Work instructions:
Reproduce all of the data below without alteration; exclude every picture.

= Beginning of Section =

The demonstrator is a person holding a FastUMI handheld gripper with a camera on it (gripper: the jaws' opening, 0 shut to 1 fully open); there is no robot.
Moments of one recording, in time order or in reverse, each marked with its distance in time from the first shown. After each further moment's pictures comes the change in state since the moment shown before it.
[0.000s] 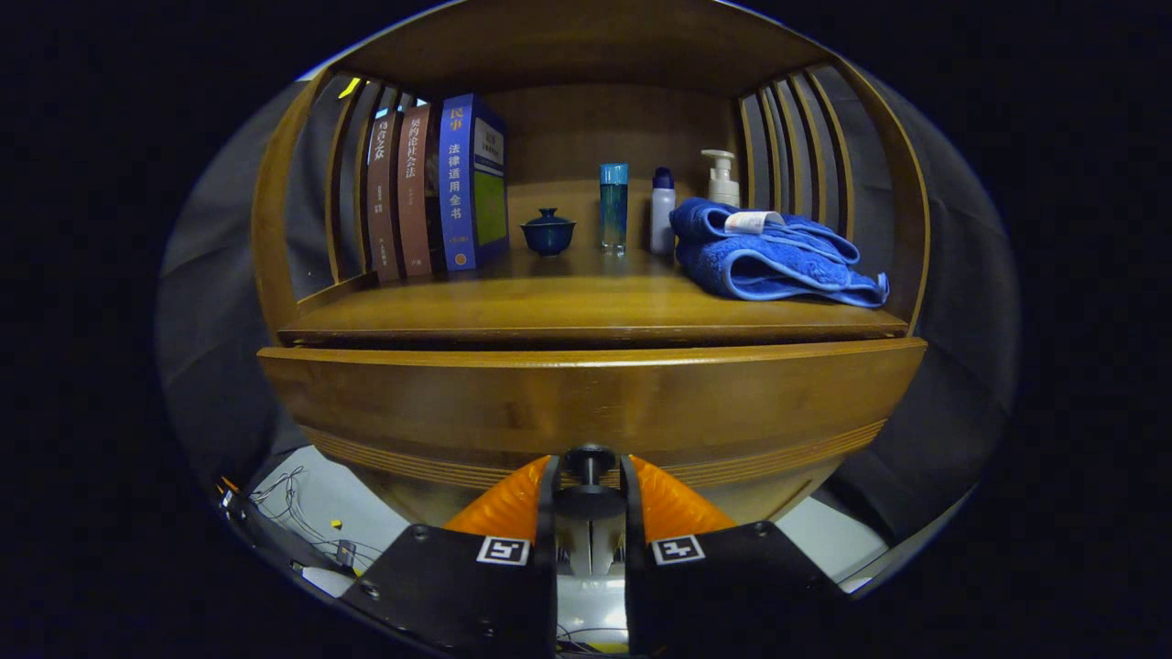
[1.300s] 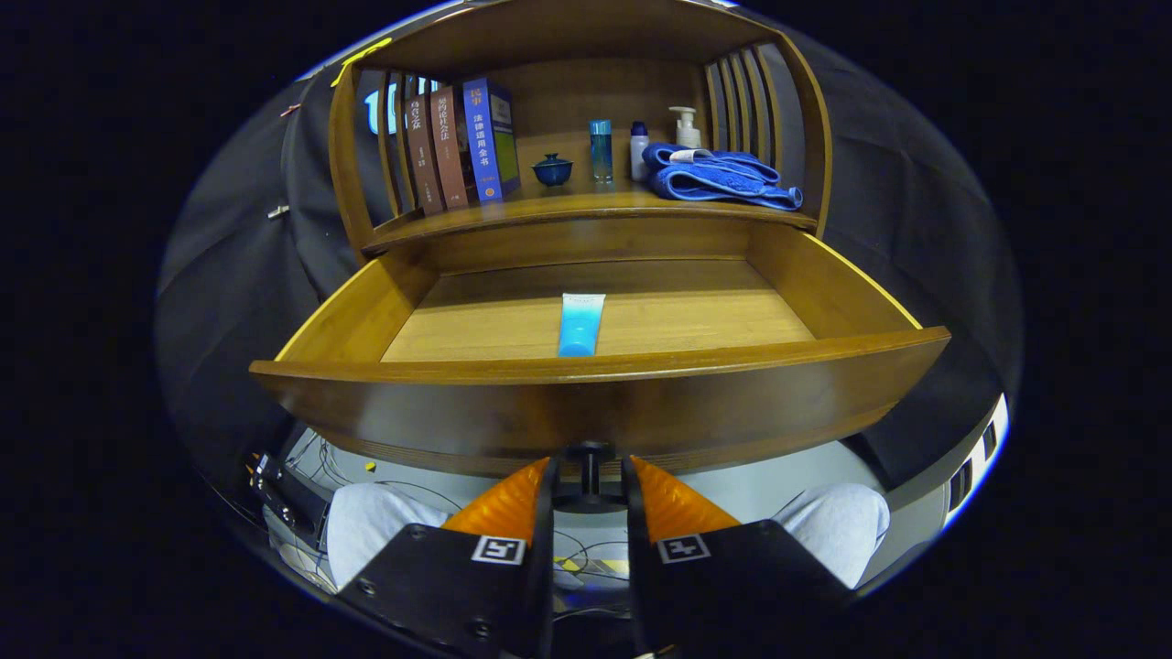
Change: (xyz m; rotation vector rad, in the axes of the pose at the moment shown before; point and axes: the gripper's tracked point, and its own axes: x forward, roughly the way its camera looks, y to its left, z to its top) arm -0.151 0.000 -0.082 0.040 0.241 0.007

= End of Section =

Expected answer:
The demonstrator is a person holding a FastUMI handheld gripper with a camera on it (gripper: the jaws' opening, 0 shut to 1 fully open); there is no robot.
Moments of one recording, in time order or in reverse, each marked with its distance in time from the first shown. After each further moment's pictures comes the change in state since the moment shown before it.
[0.000s] 
[1.300s] 
Change: (xyz m; rotation vector rad, in the axes of the pose at the moment shown before; point and axes: the gripper's tracked point, and its own axes: x forward, roughly the way its camera looks, y to its left, z to its top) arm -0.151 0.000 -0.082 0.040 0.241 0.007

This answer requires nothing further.